Operations

Curate transcripts after the event

Cleaning, attributing, and distributing multilingual transcripts so the post-event document holds up under scrutiny.

Last updated · May 16, 2026 7 min read

A raw Loquira transcript captures every word the speech engine recognised: complete sentences, sentence fragments, false starts, repeated filler words, and cross-talk artefacts. It is an accurate record of what the engine heard. It is not a publishable document. For the available download formats and export options, see Transcripts and exports.

This guide covers the curation pass — the minimum cleanup that turns a raw transcript into a document suitable for distribution, quotation, and archival.

The minimum cleanup pass

A curated transcript should pass three tests:

A reader can identify who said what.
The text flows as written prose, not as disfluent speech.
No sensitive material appears in the distributed version.

Step 1: Speaker attribution. The raw transcript records utterances as a single stream. If multiple speakers were active, add a speaker label at the first utterance of each speaker and whenever the speaker changes. Use the speaker’s name or role: “Alina Novak (CEO):” or “Moderator:”. For press conferences, identify journalists by outlet if permission has been granted: “Question — Le Monde:”.

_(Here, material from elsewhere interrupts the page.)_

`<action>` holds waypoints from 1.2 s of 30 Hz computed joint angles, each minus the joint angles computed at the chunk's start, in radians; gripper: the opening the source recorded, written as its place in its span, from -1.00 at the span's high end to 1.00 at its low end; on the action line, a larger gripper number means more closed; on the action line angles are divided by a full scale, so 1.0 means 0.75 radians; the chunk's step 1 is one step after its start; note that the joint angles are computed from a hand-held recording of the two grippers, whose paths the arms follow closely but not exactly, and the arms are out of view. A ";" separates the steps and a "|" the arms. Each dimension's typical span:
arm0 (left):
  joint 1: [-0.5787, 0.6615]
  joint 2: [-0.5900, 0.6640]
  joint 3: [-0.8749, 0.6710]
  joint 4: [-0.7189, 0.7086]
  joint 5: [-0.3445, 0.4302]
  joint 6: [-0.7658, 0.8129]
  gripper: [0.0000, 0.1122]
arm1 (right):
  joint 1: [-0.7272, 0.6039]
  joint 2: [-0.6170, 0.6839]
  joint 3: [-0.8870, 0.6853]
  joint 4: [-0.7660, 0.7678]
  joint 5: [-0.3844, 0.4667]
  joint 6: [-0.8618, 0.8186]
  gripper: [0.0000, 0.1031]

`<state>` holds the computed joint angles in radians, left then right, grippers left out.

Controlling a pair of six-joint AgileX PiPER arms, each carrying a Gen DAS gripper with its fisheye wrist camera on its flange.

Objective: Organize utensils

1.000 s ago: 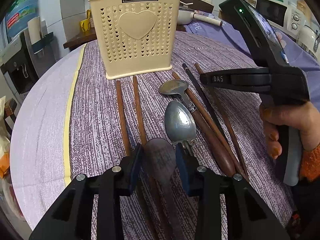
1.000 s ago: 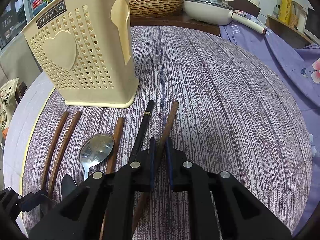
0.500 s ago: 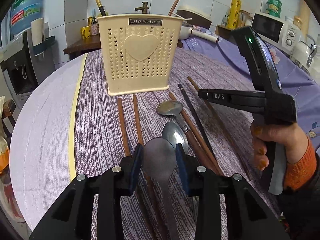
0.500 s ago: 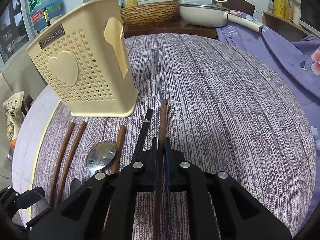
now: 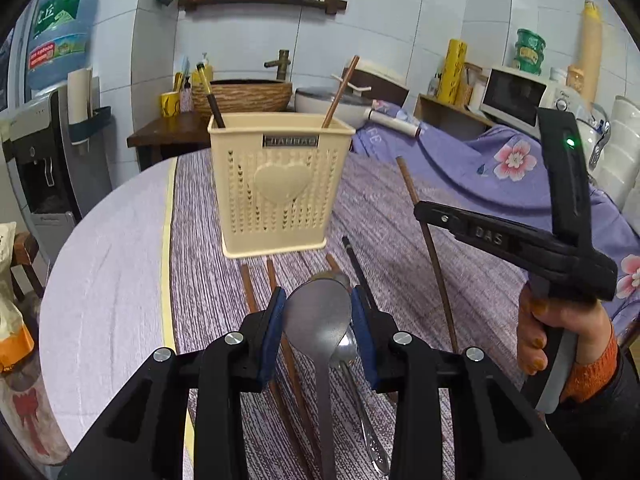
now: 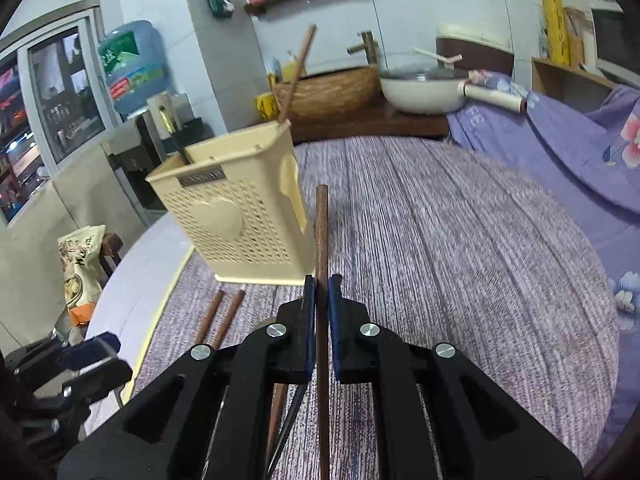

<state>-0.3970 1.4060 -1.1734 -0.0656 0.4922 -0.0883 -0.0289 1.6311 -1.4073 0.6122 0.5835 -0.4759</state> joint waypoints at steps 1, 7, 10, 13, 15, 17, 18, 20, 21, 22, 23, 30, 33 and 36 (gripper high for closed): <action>0.006 -0.010 -0.003 -0.016 0.002 0.020 0.41 | -0.010 -0.026 0.012 0.024 0.004 -0.029 0.86; 0.016 -0.059 -0.037 -0.055 0.017 0.069 0.42 | -0.095 -0.142 0.039 0.177 0.098 -0.185 0.86; 0.014 -0.066 -0.054 -0.054 0.021 0.070 0.43 | -0.110 -0.183 0.046 0.203 0.124 -0.219 0.86; 0.007 -0.067 -0.066 -0.032 0.022 0.058 0.75 | -0.121 -0.196 0.037 0.225 0.144 -0.238 0.87; 0.018 -0.053 -0.078 -0.073 0.022 0.096 0.86 | -0.118 -0.196 0.030 0.225 0.150 -0.240 0.87; 0.033 -0.033 -0.093 -0.100 0.033 0.119 0.87 | -0.110 -0.194 0.023 0.202 0.142 -0.226 0.87; 0.037 -0.025 -0.093 -0.084 0.030 0.100 0.87 | -0.109 -0.191 0.023 0.202 0.140 -0.225 0.87; 0.054 -0.011 -0.093 -0.114 0.028 0.127 0.88 | -0.110 -0.188 0.024 0.200 0.140 -0.217 0.87; 0.058 -0.011 -0.088 -0.116 0.025 0.130 0.88 | -0.108 -0.186 0.025 0.196 0.135 -0.216 0.87; 0.063 -0.011 -0.086 -0.111 0.024 0.128 0.89 | -0.110 -0.185 0.026 0.199 0.134 -0.220 0.87; 0.066 -0.011 -0.085 -0.101 0.023 0.122 0.89 | -0.111 -0.185 0.027 0.199 0.134 -0.220 0.87; 0.073 -0.027 -0.030 -0.054 -0.006 0.073 0.13 | -0.112 -0.190 0.030 0.193 0.129 -0.215 0.87; 0.079 -0.026 0.012 -0.097 -0.005 0.099 -0.05 | -0.115 -0.195 0.032 0.194 0.130 -0.223 0.87; 0.110 -0.017 0.058 -0.210 0.000 0.190 -0.05 | -0.116 -0.202 0.042 0.194 0.124 -0.225 0.87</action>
<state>-0.3146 1.3937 -1.1297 -0.2231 0.4924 0.0539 -0.1159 1.4795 -1.3758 0.7575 0.6766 -0.6448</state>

Step 2: Paragraph breaks and structure. The raw transcript arrives as a block of timed segments. Insert paragraph breaks at natural topic transitions. If the evening’s agenda covered three topics, the transcript should have three sections. Add header annotations in square brackets for topic shifts: “[Transition to Q&A]”.

Step 3: Clean up disfluencies. Remove repeated filler words (um, uh, you know, like, sort of). The speech engine faithfully reproduces every utterance including these. A curated version serves the reader better by omitting them. Do not correct grammar, rephrase sentences, or alter the speaker’s meaning. The transcript is a record, not a rewrite.

Reconciling translated transcripts against the original

When a session had multiple output languages active, each language transcript is an independent rendering of the original speech. A direct back-translation of the French transcript into English will not match the English original word-for-word — translation introduces legitimate variation in phrasing, idiom handling, and sentence structure.

How to reconcile for distribution:

Distribute the original-language transcript as the authoritative version.
Distribute each translated transcript alongside it, labelled clearly: “French translation (machine-generated)”. For a worked example of post-event distribution, see the transcript section in Host a town hall.
Do not attempt to manually harmonise the translations with the original. The variation is inherent to the translation process and does not indicate errors.

If a specific passage must be identical across all language versions — a policy statement, a legal disclaimer, a key quote — verify the translation of that passage separately and annotate the transcript if needed. This is rare for most use cases but essential for regulatory or compliance contexts.

Redaction for sensitive material

Before distributing a transcript externally, review it for sensitive content that should not appear in the published version. For retention policies and how Loquira handles session data, see Privacy and data handling.

What to look for:

Personally identifiable information (phone numbers, email addresses, home addresses) spoken during the event. The speech engine captures these accurately.
Off-the-record remarks made during on-the-record segments. A speaker may transition from on-the-record to off-the-record mid-sentence.
Commercially sensitive forward-looking statements that were cleared for the room but not for external distribution.

Redaction method: Replace the sensitive passage with a bracketed description: “[Redacted — commercially sensitive]” or “[Personal information removed]”. Do not use the raw transcript as the redaction proof; the text is in the same position. Create a separate redacted file.

Archiving conventions for long-term records

Organisations that run weekly or monthly Loquira sessions accumulate a transcript archive. Without naming conventions, the archive becomes unusable within a few quarters.

Recommended archive structure:

/transcripts/
  YYYY/
    YYYY-MM-DD_event-name/
      YYYY-MM-DD_event-name_en.txt
      YYYY-MM-DD_event-name_fr.txt
      YYYY-MM-DD_event-name_ja.txt
      YYYY-MM-DD_event-name_metadata.json

The metadata JSON file stores session-level information: speaker name, event type, duration, number of listeners per language, and any curator notes (e.g. “Q&A segment missing — microphone was off during Q&A”).

Retention decisions per event:

Not every transcript needs to be kept indefinitely. Establish a retention category for each event type:

Event type	Retention	Example
Board meetings	Permanent	Annual shareholder meeting
Internal all-hands	2 years	Quarterly town hall
Press conferences	1 year	Product launch
Weekly stand-ups	90 days	Engineering sync
Test sessions	30 days	Dry run before an event

Apply retention at the archive level, not per-file. A script that checks folder creation dates against the retention policy can automate cleanup.